Rebekah came from California for Christmas that year, acted like she was indulging me, favor-making, the condescending so-and-so. The turkey was wild, my own kill from the edge of the woods. I had taken aim on a foggy morning, brought it down while the other birds fled in low flight, then plucked it in the barn and kept the largest feathers, remembering legends of a Muscogee Creek ancestor in the Freeman line. I imagined fashioning a feather cape, hiding out in the woods, turning myself into a great shimmering black bird.

No sooner had the snow melted the following spring than Krovik arrived with his backhoe or grader, whatever the machine was.
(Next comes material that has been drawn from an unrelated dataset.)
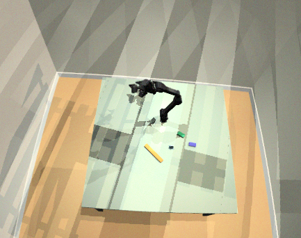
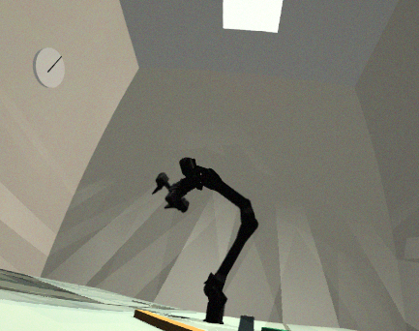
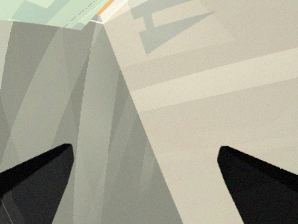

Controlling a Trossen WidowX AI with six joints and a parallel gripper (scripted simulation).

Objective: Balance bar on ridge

The day I took down the storm windows and packed them away between sheets of newsprint in the cellar he began slicing a street off from the main road, intersecting at a perfect perpendicular, making a crossroads, conjuring up the dead. For a week I watched as he drove back and forth, shifting earth still half-frozen, dumping rich dark soil in heaps that would blow away come summer. Eventually he put down gravel, and, once it was warm enough, asphalt over the top, paving the new street and his driveway. I wanted to tell him that asphalt would not hold in this climate, would crack and fracture at the first succession of hard freezes. In the thaw and refreezing, under the pressure of vehicles, potholes would grow. Concrete slabs were the only way, and even they would need annual maintenance. Thinking back on it now, the slipshod approach might have been part of his plan, works needing the intervention of the city.